• Task
Reproduce exactly, with no pictures, each line from the opening of the material down through the line containing "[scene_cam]".

• Provided data
---

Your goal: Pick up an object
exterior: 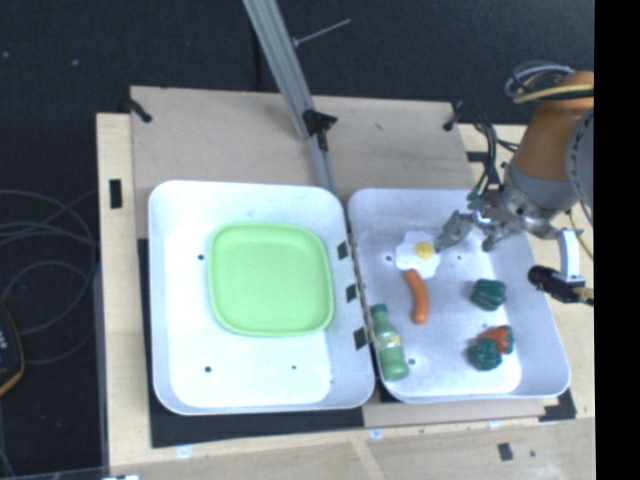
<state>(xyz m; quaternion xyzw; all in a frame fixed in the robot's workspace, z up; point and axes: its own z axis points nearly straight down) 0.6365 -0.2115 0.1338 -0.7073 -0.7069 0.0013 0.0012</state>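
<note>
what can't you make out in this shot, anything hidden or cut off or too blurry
- Gripper: camera view; too blurred to judge its state or whether it touches the fried-egg toy.
- Grey arm with orange band: cut off by the right edge.
- Red and teal toy in the right white bin: too small to identify.
- Green bottle: label unreadable.

Light: even, from above my desk [230,138]
Bins [180,368]: bright, slightly washed out
Surround: dark
Focus: soft (small details blur)
</note>
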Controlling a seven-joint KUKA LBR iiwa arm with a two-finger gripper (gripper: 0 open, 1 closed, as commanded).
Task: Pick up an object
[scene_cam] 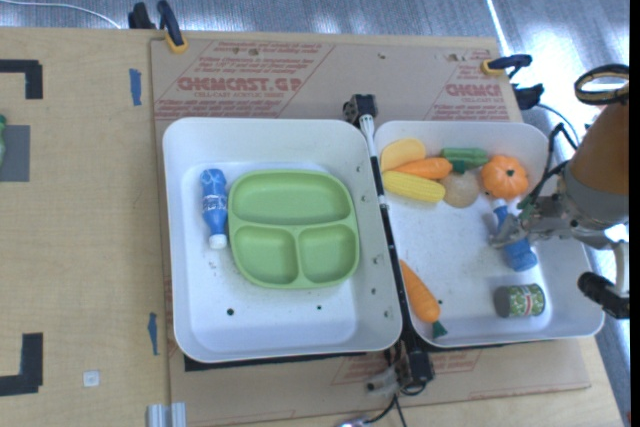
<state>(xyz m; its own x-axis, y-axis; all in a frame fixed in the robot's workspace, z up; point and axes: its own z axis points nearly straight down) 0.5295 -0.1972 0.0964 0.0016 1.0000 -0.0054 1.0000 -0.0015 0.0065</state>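
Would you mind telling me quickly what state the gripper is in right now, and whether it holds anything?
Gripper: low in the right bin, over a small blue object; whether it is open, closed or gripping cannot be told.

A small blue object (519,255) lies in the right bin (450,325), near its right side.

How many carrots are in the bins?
2, both in the right bin. One carrot lies near the top, between the yellow corn and a green vegetable. The other carrot lies by the bin's left wall, lower down. More could hide under the gripper.
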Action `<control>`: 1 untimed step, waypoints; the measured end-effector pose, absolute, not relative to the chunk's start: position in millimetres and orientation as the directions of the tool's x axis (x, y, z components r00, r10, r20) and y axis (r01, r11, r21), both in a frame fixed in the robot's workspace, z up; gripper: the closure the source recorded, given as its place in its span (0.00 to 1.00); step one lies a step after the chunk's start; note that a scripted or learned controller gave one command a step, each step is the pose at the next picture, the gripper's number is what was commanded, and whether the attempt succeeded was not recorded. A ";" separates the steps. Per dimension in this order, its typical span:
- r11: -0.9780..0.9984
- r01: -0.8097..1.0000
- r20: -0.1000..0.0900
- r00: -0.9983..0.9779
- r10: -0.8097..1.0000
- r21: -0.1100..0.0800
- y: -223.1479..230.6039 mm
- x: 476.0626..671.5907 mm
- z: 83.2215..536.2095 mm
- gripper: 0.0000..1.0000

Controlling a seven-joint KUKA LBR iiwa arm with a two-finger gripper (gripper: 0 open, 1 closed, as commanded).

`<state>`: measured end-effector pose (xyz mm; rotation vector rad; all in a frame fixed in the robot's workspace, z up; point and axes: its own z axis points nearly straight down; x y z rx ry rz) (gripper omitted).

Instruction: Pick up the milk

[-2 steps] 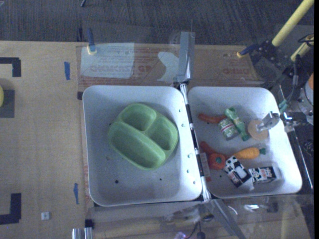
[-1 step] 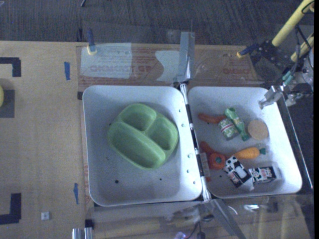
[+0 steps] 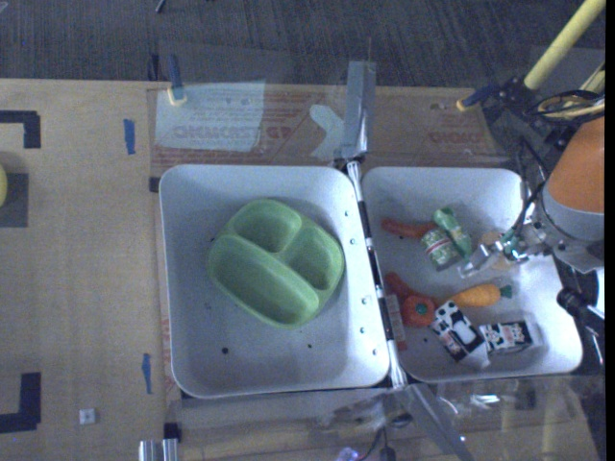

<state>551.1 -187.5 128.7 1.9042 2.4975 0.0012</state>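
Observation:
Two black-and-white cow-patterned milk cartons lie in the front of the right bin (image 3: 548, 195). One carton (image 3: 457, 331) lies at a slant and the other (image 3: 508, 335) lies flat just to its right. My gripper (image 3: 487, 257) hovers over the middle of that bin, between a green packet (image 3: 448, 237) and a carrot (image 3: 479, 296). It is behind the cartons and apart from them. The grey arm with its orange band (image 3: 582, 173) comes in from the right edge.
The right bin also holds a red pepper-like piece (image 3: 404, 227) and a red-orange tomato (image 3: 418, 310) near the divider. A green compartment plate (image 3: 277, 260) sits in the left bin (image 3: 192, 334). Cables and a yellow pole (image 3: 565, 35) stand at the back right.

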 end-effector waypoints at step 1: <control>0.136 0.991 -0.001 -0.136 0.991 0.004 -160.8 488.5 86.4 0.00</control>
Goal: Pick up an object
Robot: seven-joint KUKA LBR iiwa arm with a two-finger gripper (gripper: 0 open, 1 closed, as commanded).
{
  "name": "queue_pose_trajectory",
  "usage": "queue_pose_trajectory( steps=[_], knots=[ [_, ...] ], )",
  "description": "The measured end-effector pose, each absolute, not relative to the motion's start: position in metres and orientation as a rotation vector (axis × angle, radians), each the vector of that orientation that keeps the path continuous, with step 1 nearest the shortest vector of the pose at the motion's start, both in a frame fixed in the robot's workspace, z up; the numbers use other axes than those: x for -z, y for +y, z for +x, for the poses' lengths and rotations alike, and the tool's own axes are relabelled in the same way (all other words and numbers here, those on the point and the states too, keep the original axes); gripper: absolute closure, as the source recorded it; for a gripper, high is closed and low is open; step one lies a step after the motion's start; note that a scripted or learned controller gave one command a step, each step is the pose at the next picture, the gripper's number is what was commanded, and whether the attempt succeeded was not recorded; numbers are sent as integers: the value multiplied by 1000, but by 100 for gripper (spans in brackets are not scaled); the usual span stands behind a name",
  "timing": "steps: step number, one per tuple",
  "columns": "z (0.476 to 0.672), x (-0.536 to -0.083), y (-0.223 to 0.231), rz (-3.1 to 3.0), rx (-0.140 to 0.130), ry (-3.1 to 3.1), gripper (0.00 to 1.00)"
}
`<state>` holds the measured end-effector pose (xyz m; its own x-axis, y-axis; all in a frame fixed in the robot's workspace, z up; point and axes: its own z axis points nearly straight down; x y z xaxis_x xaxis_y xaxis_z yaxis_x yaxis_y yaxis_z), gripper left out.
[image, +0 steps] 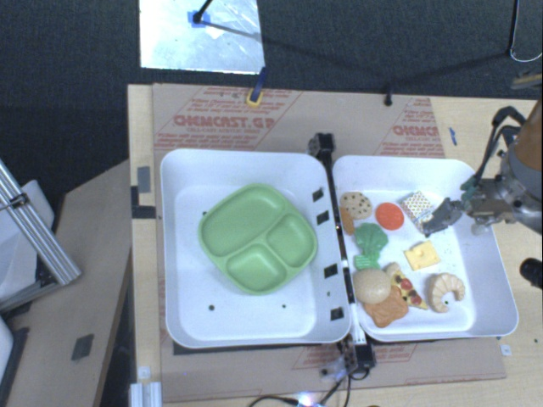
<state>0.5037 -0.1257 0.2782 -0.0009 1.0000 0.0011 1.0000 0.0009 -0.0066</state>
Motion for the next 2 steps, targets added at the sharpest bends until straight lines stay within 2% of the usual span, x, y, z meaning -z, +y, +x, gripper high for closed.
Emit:
queue_pose_trajectory(
  steps=[1, 2],
  knots=[
    [505, -282, -126, -2219, 2, -2226, 0],
    [505, -219, -123, -2217, -3, -2221, 0]
  ],
)
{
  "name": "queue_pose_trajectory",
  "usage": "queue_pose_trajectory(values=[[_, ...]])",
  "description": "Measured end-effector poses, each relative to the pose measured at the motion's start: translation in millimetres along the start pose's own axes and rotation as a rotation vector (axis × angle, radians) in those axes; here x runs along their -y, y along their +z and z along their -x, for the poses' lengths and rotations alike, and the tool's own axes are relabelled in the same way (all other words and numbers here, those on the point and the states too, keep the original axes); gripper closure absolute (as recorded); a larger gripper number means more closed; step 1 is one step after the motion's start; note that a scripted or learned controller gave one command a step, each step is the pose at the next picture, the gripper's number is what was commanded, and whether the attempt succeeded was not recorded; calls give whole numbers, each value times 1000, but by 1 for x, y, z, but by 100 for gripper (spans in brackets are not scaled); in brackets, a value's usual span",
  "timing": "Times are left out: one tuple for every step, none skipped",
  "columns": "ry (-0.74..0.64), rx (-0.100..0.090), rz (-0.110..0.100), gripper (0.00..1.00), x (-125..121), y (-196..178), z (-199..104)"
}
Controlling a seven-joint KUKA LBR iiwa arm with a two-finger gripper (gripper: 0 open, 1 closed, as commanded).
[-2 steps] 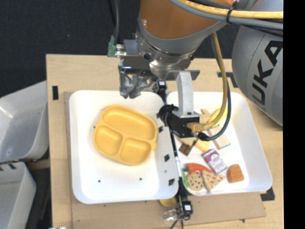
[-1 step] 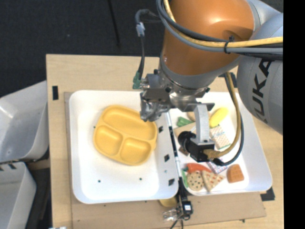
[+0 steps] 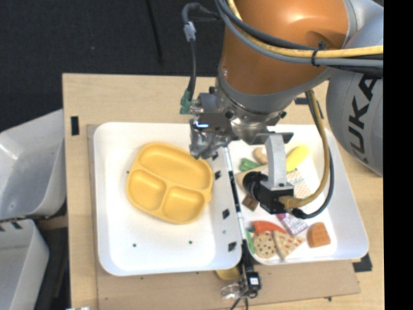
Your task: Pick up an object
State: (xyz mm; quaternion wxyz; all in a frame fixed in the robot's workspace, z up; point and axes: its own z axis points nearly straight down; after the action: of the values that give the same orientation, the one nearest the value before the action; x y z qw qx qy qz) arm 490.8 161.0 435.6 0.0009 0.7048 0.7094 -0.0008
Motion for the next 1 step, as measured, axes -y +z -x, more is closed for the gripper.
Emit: queue_pose_trajectory(values=[[-6,1,1,100,-1,-11,1]])
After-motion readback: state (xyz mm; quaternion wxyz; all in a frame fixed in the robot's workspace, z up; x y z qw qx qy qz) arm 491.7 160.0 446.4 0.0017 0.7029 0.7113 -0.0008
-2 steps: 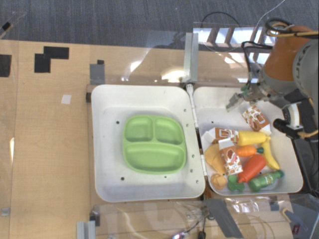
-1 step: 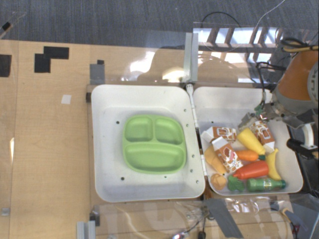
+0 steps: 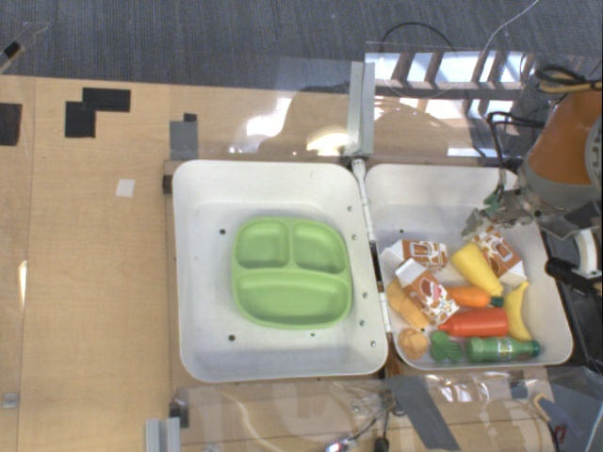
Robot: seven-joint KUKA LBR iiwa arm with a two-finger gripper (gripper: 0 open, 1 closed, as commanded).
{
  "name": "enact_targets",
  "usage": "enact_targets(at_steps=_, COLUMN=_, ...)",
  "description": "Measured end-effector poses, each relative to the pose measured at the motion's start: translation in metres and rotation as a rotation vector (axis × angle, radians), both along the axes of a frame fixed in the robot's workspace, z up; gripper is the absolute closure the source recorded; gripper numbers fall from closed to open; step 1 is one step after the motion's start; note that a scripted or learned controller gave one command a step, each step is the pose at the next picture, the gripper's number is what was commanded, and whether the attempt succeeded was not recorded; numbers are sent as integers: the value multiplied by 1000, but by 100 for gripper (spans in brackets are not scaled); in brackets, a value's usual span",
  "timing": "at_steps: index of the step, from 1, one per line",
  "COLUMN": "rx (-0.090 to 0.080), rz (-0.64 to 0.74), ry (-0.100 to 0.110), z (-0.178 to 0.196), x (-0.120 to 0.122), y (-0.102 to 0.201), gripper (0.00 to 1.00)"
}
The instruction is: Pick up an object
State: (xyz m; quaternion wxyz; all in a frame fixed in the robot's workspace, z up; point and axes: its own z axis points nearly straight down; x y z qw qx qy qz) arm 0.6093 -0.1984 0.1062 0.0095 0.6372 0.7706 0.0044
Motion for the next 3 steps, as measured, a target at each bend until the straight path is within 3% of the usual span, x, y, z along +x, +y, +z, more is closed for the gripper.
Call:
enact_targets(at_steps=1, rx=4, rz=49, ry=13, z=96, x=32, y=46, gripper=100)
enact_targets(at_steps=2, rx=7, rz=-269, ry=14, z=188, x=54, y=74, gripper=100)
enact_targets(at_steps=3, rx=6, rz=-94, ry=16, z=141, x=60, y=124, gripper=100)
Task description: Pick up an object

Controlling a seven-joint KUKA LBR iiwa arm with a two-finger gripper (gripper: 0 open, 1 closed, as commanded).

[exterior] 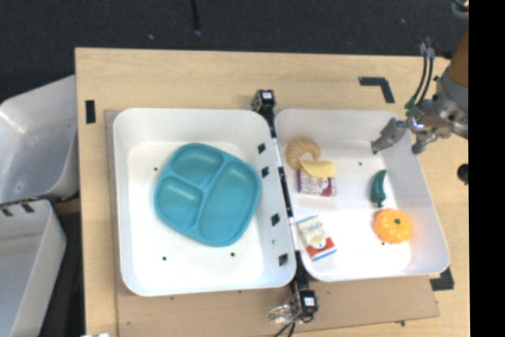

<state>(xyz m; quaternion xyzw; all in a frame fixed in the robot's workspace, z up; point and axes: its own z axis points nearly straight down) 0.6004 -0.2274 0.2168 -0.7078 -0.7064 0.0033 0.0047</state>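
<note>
The right bin holds several small items. A brown pastry lies at its upper left, with a yellow piece resting on a small purple and white packet. Further down are a red and white carton, a dark teal item and an orange pumpkin-like toy. My gripper hangs over the bin's upper right part, above and slightly right of the teal item. It is open and nothing sits between its fingers.
The left bin carries a blue divided plate. A raised divider with black clips separates the two bins. Bare wooden bench surrounds them, and white containers stand off its left side.
</note>
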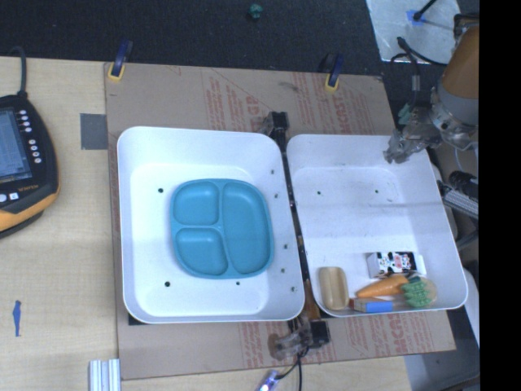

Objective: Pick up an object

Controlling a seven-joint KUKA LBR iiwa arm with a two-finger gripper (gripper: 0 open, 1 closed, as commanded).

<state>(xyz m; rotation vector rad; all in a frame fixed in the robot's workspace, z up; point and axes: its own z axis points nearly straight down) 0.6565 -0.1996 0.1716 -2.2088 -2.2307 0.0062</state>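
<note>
Hovering at the right bin's (pixel 370 218) far right corner, the gripper (pixel 400 147) is being blurred; its opening cannot be told. A toy carrot (pixel 389 287) is being crowded against the near edge.

Arm at the view's right edge, gripper (pixel 400 147) low at upper right.
Grey wrist reaches in from the right, orange band above it partly cut off by the frame edge. Gripper tip points toward the lower left; its detail is too small and blurred to resolve.
</note>
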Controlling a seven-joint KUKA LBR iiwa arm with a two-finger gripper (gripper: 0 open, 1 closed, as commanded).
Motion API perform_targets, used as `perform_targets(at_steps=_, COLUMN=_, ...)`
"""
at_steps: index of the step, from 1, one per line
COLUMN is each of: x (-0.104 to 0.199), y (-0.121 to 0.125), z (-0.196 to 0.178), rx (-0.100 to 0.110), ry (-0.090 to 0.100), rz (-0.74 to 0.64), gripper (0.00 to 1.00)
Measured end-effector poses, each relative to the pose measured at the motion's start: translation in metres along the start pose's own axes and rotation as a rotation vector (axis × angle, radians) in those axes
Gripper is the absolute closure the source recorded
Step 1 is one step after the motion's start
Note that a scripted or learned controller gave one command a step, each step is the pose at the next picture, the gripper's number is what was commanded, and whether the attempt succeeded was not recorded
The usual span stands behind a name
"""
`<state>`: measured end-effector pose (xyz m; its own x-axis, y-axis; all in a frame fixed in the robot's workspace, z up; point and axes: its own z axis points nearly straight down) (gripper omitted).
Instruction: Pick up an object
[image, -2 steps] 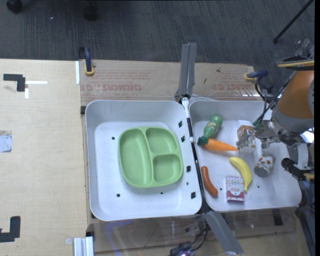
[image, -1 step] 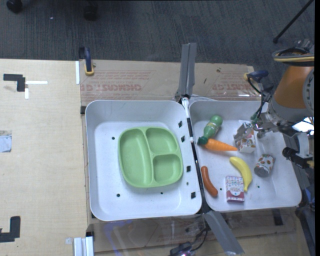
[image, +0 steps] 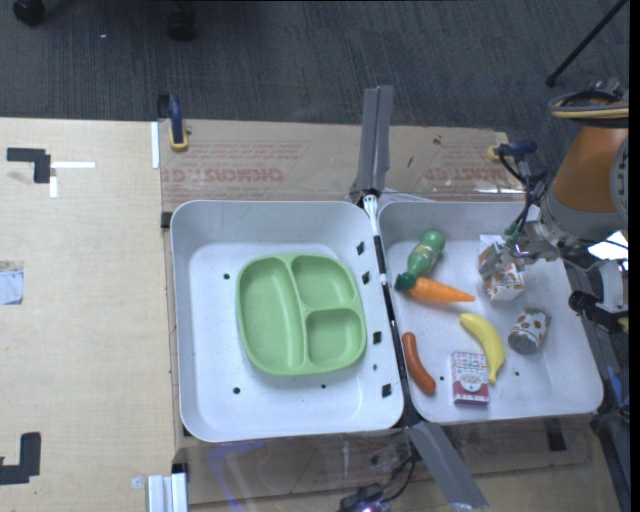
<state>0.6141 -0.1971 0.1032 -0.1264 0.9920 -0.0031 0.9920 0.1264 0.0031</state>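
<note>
1. You have two shallow white plastic bins: the left bin (image: 200, 330) and the right bin (image: 560, 395).
2. In the left one you can count one pale green plastic plate (image: 300, 315), divided into three compartments.
3. In the right one, count one green plastic bottle (image: 425, 252).
4. One orange toy carrot (image: 440, 291) with a green top.
5. One yellow toy banana (image: 486, 343).
6. One reddish-brown toy sausage (image: 418, 362).
7. One small red and white printed carton (image: 470, 378).
8. One small printed can (image: 527, 331) lying on its side.
9. One small white printed box (image: 500, 272).
10. That gives you seven loose items in the right bin and one in the left.
</note>
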Motion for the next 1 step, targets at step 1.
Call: perform_targets(at_steps=1, x=0.0236, y=0.0484, z=-0.0815, rx=0.003, ry=0.001, rz=0.187, gripper=1.00)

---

• Response box
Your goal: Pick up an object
exterior: 
<state>(xyz m; quaternion xyzw; all in a frame fixed in the robot's workspace, z up; point and axes: its own z axis points nearly straight down) 0.6365 -0.2115 0.1338 -0.7073 -0.7069 0.0013 0.0012</state>
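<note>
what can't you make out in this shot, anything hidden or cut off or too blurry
- Gripper: camera view; too blurred to judge its state or whether it touches the fried-egg toy.
- Grey arm with orange band: cut off by the right edge.
- Red and teal toy in the right white bin: too small to identify.
- Green bottle: label unreadable.

Light: even, from above my desk [230,138]
Bins [180,368]: bright, slightly washed out
Surround: dark
Focus: soft (small details blur)
</note>
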Controlling a seven-joint KUKA LBR iiwa arm with a two-finger gripper (gripper: 0 open, 1 closed, as commanded).
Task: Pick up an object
[scene_cam] 

There's nothing else to the answer.